When a line in the listing below contains the word "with", return a copy of that line.
━━ Dataset extract ━━
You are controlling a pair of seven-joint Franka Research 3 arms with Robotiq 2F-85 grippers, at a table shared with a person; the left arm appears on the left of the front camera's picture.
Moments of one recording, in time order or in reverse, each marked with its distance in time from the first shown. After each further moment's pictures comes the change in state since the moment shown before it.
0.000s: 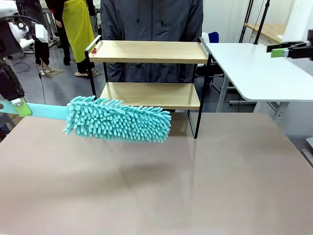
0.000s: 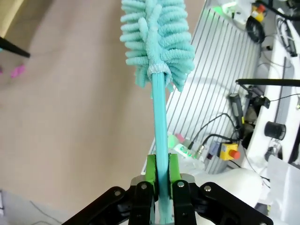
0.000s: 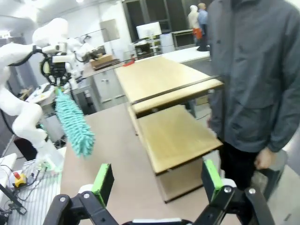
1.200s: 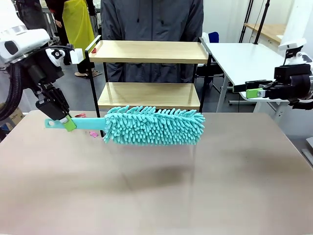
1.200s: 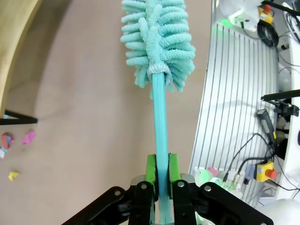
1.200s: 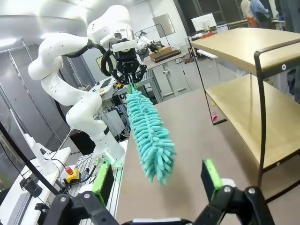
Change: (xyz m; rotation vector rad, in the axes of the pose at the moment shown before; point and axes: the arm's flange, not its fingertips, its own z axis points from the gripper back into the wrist) left arm 0.043 0.005 -0.070 0.078 -0.121 -0.223; right arm -0.079 0.091 -0.087 0.309 0.019 -0.128
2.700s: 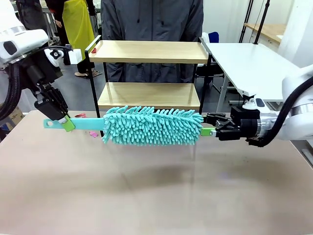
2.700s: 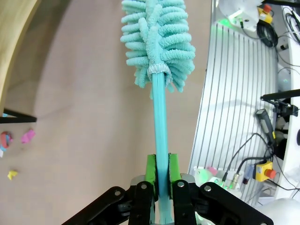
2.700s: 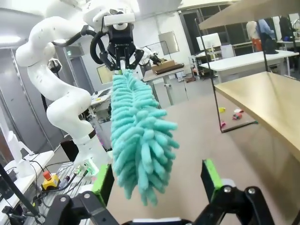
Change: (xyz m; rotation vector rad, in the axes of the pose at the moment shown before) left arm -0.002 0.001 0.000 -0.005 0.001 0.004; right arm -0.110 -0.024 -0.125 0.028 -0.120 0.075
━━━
Answer space:
You are controlling a pair of seven-joint Franka Research 3 arms with Robotiq 2F-85 grippers, at a table shared with a person; the left arm appears on the left of the front camera's picture.
Moments of one recording, in time order or in reverse, each marked with its distance in time from the first shown. After each further moment's pictures comes the change in state since the moment shown before it.

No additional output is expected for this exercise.